STRATFORD, Ont. — Twenty years after it was first passed the federal privacy law that covers the private sector urgently needs to be overhauled with “cutting-edge” standards, says an Internet law expert.
Since the Personal Information Privacy and Electronics Documents Act (PIPEDA) was passed, Ottawa has been reactive and not proactive to the changes in technology and how people use it, law professor Michael Geist of the University of Ottawa told the annual conference for infosec members of the Municipal Information Systems Association of Ontario here this week.
One example: Updating PIPEDA to make reporting breaches mandatory was first proposed in 2007. It was passed in 2015, but will only come into effect today.
Another: The European Union’s General Data Protection Regulation (GDPR) came into effect in May, but the government hasn’t acted yet to updated PIPEDA to make sure it complies with the new EU law.
“Public concern with privacy has become increasingly pronounced,” he said, calling it “a global phenomenon.”
At a time when Ottawa is drafting a national data strategy for making Canada a data leader “we can’t think about a national data strategy without also thinking about the privacy and security-related issues,” Geist said.
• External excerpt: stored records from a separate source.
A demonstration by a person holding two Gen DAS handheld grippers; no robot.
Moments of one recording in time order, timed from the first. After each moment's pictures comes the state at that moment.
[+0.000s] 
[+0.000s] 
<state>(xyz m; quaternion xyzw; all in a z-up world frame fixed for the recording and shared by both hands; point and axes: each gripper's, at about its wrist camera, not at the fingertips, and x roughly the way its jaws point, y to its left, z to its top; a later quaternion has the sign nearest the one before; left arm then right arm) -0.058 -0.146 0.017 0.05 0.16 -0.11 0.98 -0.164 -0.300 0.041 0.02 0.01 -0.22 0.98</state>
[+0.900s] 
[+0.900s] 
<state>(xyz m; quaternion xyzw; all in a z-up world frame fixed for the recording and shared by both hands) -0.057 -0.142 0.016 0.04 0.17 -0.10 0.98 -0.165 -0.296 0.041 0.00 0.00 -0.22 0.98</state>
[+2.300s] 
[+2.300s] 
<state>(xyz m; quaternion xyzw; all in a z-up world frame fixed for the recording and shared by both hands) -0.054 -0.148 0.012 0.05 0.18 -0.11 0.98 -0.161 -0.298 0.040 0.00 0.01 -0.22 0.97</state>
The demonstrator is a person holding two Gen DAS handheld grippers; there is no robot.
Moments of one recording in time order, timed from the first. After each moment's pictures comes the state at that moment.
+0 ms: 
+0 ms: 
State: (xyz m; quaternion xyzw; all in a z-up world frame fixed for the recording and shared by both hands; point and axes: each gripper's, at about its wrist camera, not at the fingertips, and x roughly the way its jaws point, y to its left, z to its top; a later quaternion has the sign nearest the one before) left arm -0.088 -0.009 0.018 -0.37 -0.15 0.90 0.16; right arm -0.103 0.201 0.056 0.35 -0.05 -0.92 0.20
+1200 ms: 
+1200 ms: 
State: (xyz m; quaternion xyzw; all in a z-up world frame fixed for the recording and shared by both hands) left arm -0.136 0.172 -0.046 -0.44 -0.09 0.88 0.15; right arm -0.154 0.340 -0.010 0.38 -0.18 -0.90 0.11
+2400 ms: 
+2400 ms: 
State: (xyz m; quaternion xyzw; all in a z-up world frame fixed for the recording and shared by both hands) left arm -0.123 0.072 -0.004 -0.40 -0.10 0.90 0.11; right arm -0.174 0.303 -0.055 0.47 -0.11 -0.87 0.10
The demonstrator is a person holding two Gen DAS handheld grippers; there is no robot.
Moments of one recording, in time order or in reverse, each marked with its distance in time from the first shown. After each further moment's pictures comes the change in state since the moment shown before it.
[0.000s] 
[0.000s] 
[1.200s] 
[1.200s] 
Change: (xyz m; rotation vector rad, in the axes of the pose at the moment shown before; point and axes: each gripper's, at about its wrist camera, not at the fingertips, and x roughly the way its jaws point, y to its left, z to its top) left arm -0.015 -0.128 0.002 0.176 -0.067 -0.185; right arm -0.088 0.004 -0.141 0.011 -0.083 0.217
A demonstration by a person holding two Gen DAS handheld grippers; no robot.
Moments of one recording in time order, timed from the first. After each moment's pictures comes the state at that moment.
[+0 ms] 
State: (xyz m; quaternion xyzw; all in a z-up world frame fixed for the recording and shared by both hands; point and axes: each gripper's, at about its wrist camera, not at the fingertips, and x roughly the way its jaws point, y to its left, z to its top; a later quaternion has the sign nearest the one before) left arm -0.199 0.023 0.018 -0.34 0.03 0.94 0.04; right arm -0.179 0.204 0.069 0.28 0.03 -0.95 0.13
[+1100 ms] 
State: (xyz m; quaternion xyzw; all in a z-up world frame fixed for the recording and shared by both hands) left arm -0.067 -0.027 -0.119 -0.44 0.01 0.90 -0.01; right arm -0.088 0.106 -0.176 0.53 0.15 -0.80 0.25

We have to do it by also ensuring “we’ve got forward-looking, cutting-edge privacy and security standards.”
In fact, just as some websites had a digital clock earlier this year counting down the hours until the GDPR came into effect, Canada should have a digital clock for passing PIPEDA 2.0 with “new updated rules that factor in the myriad of challenges as well as opportunities that technologies bring from a privacy and security standpoint.”
In an interview Geist said he’s hopeful the government will act. “This is emerging as a prominent issue that will be harder for political parties to ignore,” he said. “I was struck by the reaction government got to its electoral reform bill [C-76, which says federal political parties have to detail their data privacy policies but doesn’t force them to comply with PIPEDA] and the absence of stronger (privacy) standards for political parties.”
A parliamentary committee has recommended parties have to comply with PIPEDA, but the government has only said it will study changing the law.
As pressure on privacy issues increase “I think politicians can try to sidestep issues,” Geist said, “but the ones that want to be re-elected have to be responsive to where public sentiment is, and I think public sentiment is moving more strongly in that direction.”
He also believes the EU will decide PIPEDA isn’t similar enough to the GDPR, which will also squeeze Ottawa to update our law. While the EU has said its review will take a year or so, Canada shouldn’t wait to act, Geist said.
“If we wait for a non-adequacy finding it would be a huge blunder. That’s one area where we have to be proactive rather than reactive.”
An updated PIPEDA, he suggested, should oblige companies collecting personal data to get clear consent from users, to force companies to be more transparent about the personal data is collected and handed over to law enforcement (“Bell still doesn’t disclose how many information requests they get [from police] on an annual basis), to increase the powers of the federal privacy commissioner.
It should also deal with and the challenges of handling anonymized information in a ‘big data’ environment, where, due to analytic tools it might be possible to re-identify data.
Even a search engine running across the Internet, combined with other publicly-available information, might be able to re-identify a person, he said.
There are a number of privacy laws across the country, he noted – PIPEDA applies only to the private sector, the federal Privacy Act applies only to the federal government, many provinces have their own health and municipal privacy acts. But, Geist said, this siloed approach may not be appropriate any more.
“Some of the kinds of standards we’ve established to divide what’s in and what’s out [of privacy laws] may be far less effective today than they once were.
“When we have different standards in those rules, when the data traverses so easily between private and public we’ve got to think more broadly about what sort of privacy safeguards do we want in the country.”